Here is the path to the directory on UofU cluster with all the files:
/uufs/chpc.utah.edu/common/home/u6007910/projects/lmelissa_hostAdaptation/variantcalling
The folder in the directory (and their descriptions) is as follows:
alnBamfiles = contains bam files for L. melissa and L. anna. These are symbolically linked to the files in this folder: source the Lmelissa bam files :/uufs/chpc.utah.edu/common/home/gompert-group1/data/lycaeides/lycaeides_gbs/AssembliesHost .........source the L anna bam files :/uufs/chpc.utah.edu/common/home/gompert-group1/data/lycaeides/lycaeides_gbs/AssembliesAnna
fastafiles = contains the fasta files and assemblies
locuslist.txt = list with scaffold and position for all the 206028 SNPs
melVariantCalling.sh = bash script to do variant calling
To do this I first made a symbolic link of the bam files from a folder like this:
cd variancalling
#for L. melissa files
ln -s /uufs/chpc.utah.edu/common/home/gompert-group1/data/lycaeides/lycaeides_gbs/AssembliesHost
#for L. anna files
ln -s /uufs/chpc.utah.edu/common/home/gompert-group1/data/lycaeides/lycaeides_gbs/AssembliesAnna
Once I had these files I needed the older version of samtools and bcftools installed (version 0.1.19) installed.
I used samtools and bcftools version 0.1.19 for variant calling. Refer to variantcalling_zg'snotes to see specific descriptions of all the options variant calling.

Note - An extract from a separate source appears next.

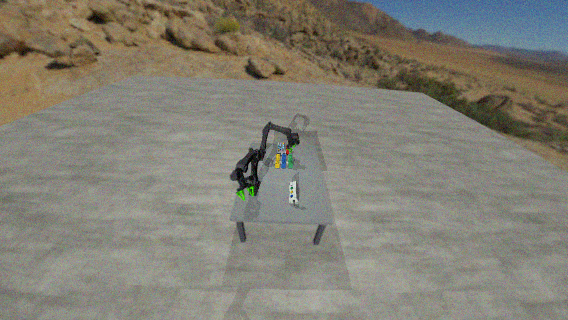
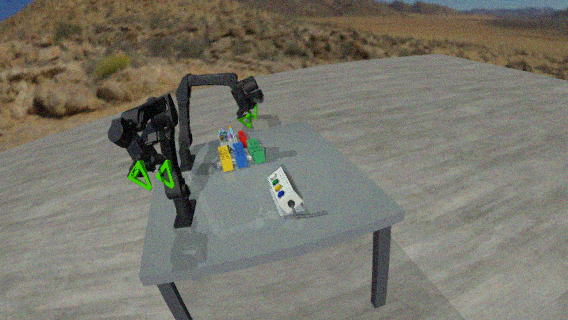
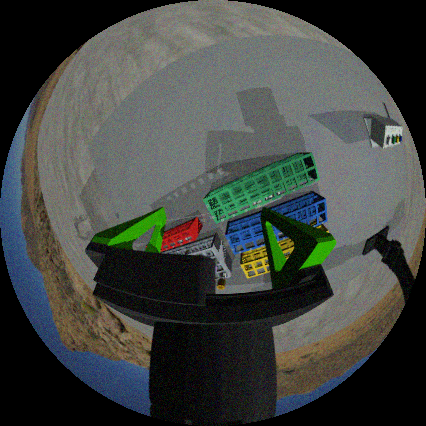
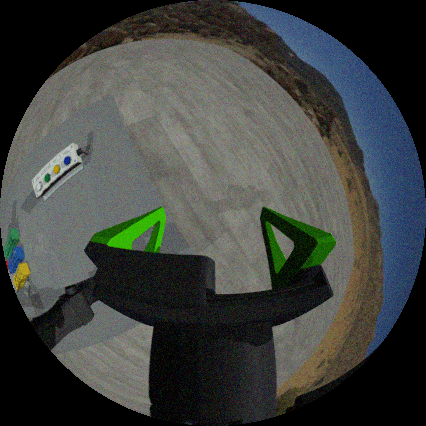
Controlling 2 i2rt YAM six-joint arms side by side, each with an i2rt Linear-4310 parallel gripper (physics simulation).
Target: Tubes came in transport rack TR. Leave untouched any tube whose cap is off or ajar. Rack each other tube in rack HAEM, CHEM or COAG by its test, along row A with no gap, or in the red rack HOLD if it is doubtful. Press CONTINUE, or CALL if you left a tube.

Here are the options I used:
samtools0.1.19 mpileup -C 50 -d 50 -l locuslist.txt -f /uufs/chpc.utah.edu/common/home/u6007910/projects/lmelissa_hostAdaptation/variantcalling/fastafiles/final.assembly.fasta -q 10 -Q 15 -D -g -I aln*.bam > variantsMelissaAnnaWild.bcf
bcftools0.1.19 view -c -d 0.8 -g -p 0.01 -P full -l locuslist.txt -v variantsMelissaAnnaWild.bcf > variantsMelissaAnnaWild.vcf
Remember that I used locuslist here because I wanted to call specific set of SNPs which were called in the experiment. Otherwise I do not need a locuslist for samtools mpileup.
Number of SNPs:
variantsMelissaAnnaWild.vcf = 206,028
#after converting to gl
LmelissaVariants_tm.gl = 186,937 (similar to baypass vcf to gl script, removing sites which are non-variant).
I did not use the selection experiment bam files in this variant calling. Therefore, there is a difference in the number of SNPs in this file and the variant calling file from Zach used for baypass in which he used the selection experiment data too.